A recent article in Time Magazine (March 8, 2010) reminded me sharply of another difference between the education systems in the United States and Germany: homeschooling. In Germany it is illegal, in the United States legal and widely practiced.

The only case of homeschooling I remember from Germany involved a U.S. American family. One of my friends interned at the U.S. Consulate General in Leipzig back then. She mentioned that they now have to mediate between the parents and the German state. The Americans just assumed they can do as back home. Far out. Indeed, as I learnt from the article, school visits are mandatory by law since 1717.

Interestingly, the case that might now cause political tensions between the otherwise firm allied countries involves a highly religious family that felt persecuted by the German police. Meet the Romeikes:
"The Romeikes are not your typical asylum seekers. They did not come to the U.S. to flee war or despotism in their native land.
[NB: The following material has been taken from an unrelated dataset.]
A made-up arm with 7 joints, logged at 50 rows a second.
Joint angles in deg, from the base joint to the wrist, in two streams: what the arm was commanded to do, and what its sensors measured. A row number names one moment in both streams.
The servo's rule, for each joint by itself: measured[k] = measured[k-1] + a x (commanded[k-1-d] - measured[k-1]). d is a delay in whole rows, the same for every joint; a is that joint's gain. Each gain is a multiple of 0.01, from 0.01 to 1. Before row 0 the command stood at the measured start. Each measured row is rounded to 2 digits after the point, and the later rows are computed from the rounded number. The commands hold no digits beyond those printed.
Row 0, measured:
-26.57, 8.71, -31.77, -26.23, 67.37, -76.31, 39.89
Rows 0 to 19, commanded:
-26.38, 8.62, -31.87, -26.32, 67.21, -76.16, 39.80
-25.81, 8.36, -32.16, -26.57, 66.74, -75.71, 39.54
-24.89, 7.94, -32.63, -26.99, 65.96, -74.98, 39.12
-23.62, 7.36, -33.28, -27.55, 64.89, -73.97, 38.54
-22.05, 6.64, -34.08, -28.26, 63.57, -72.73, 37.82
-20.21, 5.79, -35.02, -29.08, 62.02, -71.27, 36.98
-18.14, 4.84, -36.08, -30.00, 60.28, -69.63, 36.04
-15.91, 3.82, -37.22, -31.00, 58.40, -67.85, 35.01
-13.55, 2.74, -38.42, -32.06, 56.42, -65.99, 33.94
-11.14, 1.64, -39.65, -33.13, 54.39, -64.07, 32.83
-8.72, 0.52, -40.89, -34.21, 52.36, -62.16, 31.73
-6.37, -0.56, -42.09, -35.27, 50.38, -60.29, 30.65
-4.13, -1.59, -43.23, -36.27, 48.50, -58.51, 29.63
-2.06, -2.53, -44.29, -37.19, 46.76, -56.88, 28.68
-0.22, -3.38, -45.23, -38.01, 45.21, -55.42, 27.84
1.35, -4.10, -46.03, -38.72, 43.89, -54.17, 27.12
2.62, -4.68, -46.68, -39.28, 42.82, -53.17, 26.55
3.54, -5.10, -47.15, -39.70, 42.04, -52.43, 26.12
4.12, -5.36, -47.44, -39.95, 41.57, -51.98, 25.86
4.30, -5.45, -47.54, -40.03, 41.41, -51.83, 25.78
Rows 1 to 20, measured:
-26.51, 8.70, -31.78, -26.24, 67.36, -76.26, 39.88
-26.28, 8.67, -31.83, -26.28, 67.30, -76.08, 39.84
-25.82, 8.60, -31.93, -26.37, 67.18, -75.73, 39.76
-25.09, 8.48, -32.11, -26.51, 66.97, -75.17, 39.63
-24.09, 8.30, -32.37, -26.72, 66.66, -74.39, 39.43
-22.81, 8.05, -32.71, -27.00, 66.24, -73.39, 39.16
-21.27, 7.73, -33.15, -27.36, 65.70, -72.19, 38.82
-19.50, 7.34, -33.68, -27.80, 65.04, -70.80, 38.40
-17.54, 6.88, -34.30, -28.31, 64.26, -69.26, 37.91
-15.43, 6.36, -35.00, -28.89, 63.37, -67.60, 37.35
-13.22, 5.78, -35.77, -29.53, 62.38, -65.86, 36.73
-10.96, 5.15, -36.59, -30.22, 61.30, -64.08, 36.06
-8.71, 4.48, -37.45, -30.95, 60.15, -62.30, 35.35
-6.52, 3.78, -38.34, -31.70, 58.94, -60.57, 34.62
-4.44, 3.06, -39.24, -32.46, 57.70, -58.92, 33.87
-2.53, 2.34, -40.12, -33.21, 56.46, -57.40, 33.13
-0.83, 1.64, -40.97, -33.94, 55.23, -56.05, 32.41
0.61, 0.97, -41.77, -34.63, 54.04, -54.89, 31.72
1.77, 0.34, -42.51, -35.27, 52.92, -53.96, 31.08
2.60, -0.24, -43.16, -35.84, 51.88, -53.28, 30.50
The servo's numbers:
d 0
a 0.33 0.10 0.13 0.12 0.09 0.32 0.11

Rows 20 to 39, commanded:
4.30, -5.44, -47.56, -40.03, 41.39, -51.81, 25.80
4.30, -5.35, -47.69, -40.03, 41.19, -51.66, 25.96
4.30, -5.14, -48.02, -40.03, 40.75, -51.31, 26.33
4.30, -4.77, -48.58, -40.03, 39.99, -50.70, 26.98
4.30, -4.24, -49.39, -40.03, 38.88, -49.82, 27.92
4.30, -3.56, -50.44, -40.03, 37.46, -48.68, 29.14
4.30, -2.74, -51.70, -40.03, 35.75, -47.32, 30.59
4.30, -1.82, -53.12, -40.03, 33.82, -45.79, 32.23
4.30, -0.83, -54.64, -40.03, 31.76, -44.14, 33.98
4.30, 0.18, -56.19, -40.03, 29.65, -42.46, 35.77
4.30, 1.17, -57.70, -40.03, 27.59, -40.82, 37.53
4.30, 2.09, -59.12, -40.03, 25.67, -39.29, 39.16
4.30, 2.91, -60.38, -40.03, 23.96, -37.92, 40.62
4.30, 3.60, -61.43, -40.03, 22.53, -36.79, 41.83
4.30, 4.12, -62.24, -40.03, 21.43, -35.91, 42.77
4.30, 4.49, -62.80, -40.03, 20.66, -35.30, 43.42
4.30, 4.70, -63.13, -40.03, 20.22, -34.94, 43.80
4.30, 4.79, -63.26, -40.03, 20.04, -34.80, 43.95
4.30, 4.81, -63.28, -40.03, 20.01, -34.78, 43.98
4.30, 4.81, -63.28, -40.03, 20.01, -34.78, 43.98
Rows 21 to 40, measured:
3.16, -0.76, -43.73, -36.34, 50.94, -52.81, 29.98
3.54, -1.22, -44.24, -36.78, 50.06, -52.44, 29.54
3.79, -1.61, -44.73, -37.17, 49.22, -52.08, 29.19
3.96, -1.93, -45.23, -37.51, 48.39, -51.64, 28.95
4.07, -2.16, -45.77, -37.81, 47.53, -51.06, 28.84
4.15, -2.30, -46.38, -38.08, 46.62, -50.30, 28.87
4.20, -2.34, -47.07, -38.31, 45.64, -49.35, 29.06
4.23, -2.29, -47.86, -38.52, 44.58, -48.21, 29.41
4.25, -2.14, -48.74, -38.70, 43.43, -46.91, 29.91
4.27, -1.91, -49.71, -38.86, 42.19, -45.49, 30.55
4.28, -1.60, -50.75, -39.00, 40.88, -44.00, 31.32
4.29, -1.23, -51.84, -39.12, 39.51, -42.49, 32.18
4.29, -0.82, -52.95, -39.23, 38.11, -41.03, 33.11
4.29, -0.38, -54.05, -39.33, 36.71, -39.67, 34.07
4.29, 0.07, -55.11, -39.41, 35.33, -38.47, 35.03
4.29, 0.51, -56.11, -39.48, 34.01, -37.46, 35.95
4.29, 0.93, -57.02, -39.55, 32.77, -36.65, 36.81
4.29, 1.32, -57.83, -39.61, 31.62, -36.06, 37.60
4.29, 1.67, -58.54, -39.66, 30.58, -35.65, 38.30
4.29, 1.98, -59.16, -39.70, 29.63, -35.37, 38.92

No, these music teachers left Germany because they didn't like what their children were learning in public school — and because homeschooling is illegal there.

"It's our fundamental right to decide how we want to teach our children," says Uwe Romeike, an Evangelical Christian and a concert pianist who sold his treasured Steinway to help pay for the move.

Romeike decided to uproot his family in 2008 after he and his wife had accrued about $10,000 in fines for homeschooling their three oldest children and police had turned up at their doorstep and escorted them to school. "My kids were crying, but nobody seemed to care," Romeike says of the incident.

So why did he seek asylum in the U.S. rather than relocate to nearby Austria or another European country that allows homeschooling? Romeike's wife Hannelore tells TIME the family was contacted by the Virginia-based Home School Legal Defense Association (HSLDA), which suggested they go to the U.S. and settle in Morristown, Tenn. The nonprofit organization, which defends the rights of the U.S. homeschooling community — with its estimated 2 million children, or about 4% of the total school-age population — is expanding its overseas outreach. And on Jan. 26, the HSLDA helped the Romeikes become the first people granted asylum in the U.S. because they were persecuted for homeschooling."